Data Privacy and Consumer Protection: Anonymizing User Data is Necessary, and Difficult

Soren Heitmann IFC-Mastercard Foundation Partnership for Financial Inclusion

by Soren Heitmann

Next generation data analytics are driving innovative products, services and new FinTech business models.  Many of these products draw on individual consumer data.  Responsibly managing data privacy and ensuring consumer data protection is critical to mitigate operational and reputational risks.  In many markets, regulators are still catching up.  Unfortunately, many innovators identify risks after it is too late.  This post explores the issue of data anonymization and encryption.  Three cases identify different ways in which individually identifying data was exposed, even though providers took steps to anonymize and encrypt identifying information.

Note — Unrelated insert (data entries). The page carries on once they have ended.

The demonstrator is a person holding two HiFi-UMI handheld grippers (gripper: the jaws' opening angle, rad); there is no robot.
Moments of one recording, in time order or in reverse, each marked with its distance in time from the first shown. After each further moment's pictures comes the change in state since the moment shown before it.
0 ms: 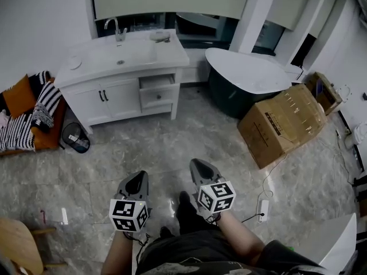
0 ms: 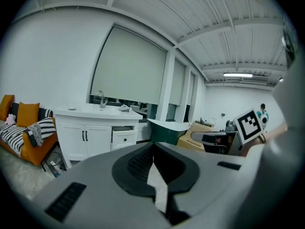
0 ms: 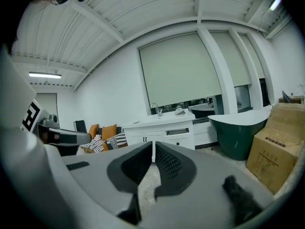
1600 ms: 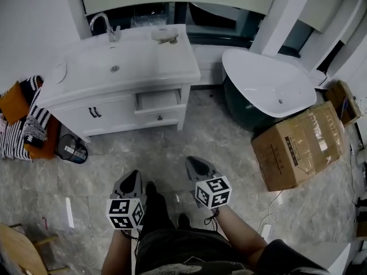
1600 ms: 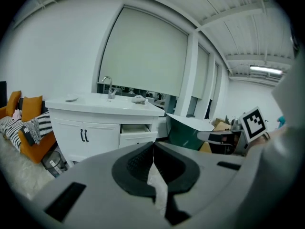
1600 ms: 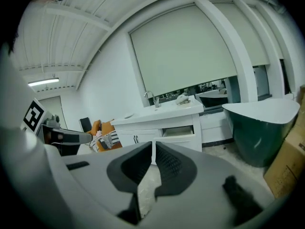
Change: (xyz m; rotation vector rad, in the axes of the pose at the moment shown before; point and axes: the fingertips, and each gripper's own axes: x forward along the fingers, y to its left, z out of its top) left arm 0.283 0.131 0.053 -0.091 0.112 0.181; right arm 0.286 -0.165 0.039 0.037 0.138 0.139
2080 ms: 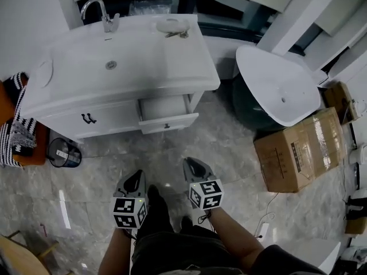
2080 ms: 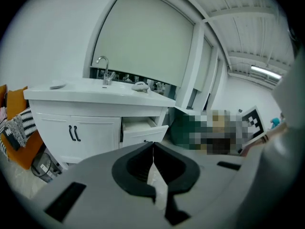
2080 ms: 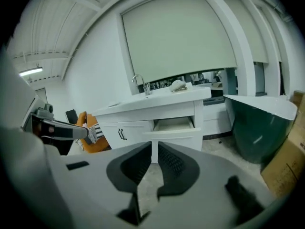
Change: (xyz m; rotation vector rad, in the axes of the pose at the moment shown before) left arm 0.127 0.099 0.005 -0.003 0.132 -0.091; right arm 0.160 -0.022 -0.019 0.007 0.122 -0.137
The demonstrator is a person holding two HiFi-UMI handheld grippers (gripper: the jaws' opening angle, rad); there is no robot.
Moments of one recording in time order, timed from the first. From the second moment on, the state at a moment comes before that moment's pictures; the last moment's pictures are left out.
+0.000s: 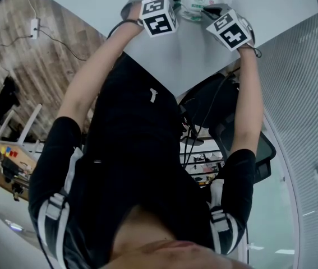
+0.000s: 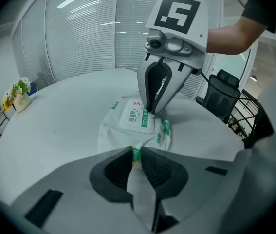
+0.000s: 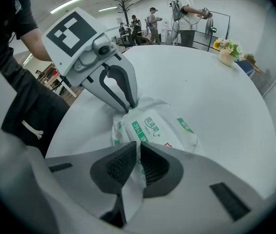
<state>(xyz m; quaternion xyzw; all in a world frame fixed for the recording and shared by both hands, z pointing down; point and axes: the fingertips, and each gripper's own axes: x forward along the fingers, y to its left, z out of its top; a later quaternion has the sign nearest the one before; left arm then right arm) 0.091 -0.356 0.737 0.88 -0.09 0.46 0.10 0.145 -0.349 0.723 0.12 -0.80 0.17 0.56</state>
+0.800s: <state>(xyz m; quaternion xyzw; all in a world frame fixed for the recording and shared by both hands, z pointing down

Difficulties in Anonymizing Data are Well-Documented
In 2006, America Online (AOL), an internet service provider, made 20 million search queries publicly available for research. People were anonymized by a random number.  In a New York Times article, journalists Michael Barbaro and Tom Zeller describe how customer number 4417749 was identified and subsequently interviewed for their article. While user 4417749 was anonymous, her searches were not. She was an avid internet user, looking up identifying search terms: ‘numb fingers’; ‘60 single men’; ‘dog that urinates on everything’. Searches included people’s names and other specific information including, ‘landscapers in Lilburn, Georgia, United States of America’. No individual search is identifying, but for a sleuth – or a journalist – it is easy to identify the sixty-something women with misbehaving dogs and nice yards in Lilburn, Georgia. Thelma Arnold was found and affirmed the searches were hers. It was a public relations debacle for AOL.

Another data breach made headlines in 2014 when Vijay Pandurangan, a software engineer, de-anonymized 173 million taxi records released by the city of New York for an Open Data initiative. The data was encrypted using a technique that makes it mathematically impossible to reverse-engineer the encrypted value. The dataset had no identifying search information as in the case of Arnold above, but the encrypted taxi registration numbers had a publicly known structure: number, letter, number, number (e.g., 5H32). Pandurangan calculated that there were only 23 million combinations, so he simply fed every possible input into the encryption algorithm until it yielded matching outputs. Given today’s computing power, he was able to de-anonymize millions of taxi drivers in only two hours.

Netflix, an online movie and media company, sponsored a crowdsourced competition challenging data scientists to improve by 10 percent its internal algorithm to predict customer movie rating scores. One of the teams de-anonymized the movie watching habits of encrypted users for the competition. By cross-referencing the public Internet Movie Database (IMDB), which provides a social media platform for users to rate movies and write their own reviews, users were identified by the patterns of identically rated sets of movies in the respective public IMDB and encrypted Netflix datasets. Netflix settled lawsuits filed by identified users and faced consumer privacy inquiries brought by the United States government.

Properly anonymizing data is very difficult, with many ways to reconstruct information. In these examples, cross-referencing public resources (Netflix), brute force and powerful computers (New York Taxis), and old-fashioned sleuthing (AOL) led to privacy breaches. If data are released for open data projects, research or other purposes, great care is needed to avoid de-anonymization risks and serious legal and public relations consequences.

There are many good reasons to provide access to data.  Academic research may seek to provide access for peer reviewers.  Firms may crowdsource innovative techniques to solve problems.  Products may provide public Application Programming Interfaces (APIs) to enable derivative services.  Consider first if needs can be met without providing any identifiable information.  Understand unstructured data, such as user-generated memo fields and information it could contain, like names or places; and if so, consider if these notes, when grouped together, might be attributed to a specific individual.  Where encryption is required, ensure industry standards are used; but also add-in randomly generated information to each identifier.  This is known as a salt, and can eliminate risks of unlocking entire datasets with a single key.  Much has been written on how to anonymize data.  The first thing to remember is that it is not a trivial task and it should be undertaken after purposeful planning and in consideration of the data at hand.

Note: Adapted from a case study presented in the Data Analytics and Digital Financial Services Handbook (June, 2017).  This post was authored by Soren Heitmann, IFC-Mastercard Foundation Partnership for Financial Inclusion, for the Responsible Finance Forum Blog November, 2017.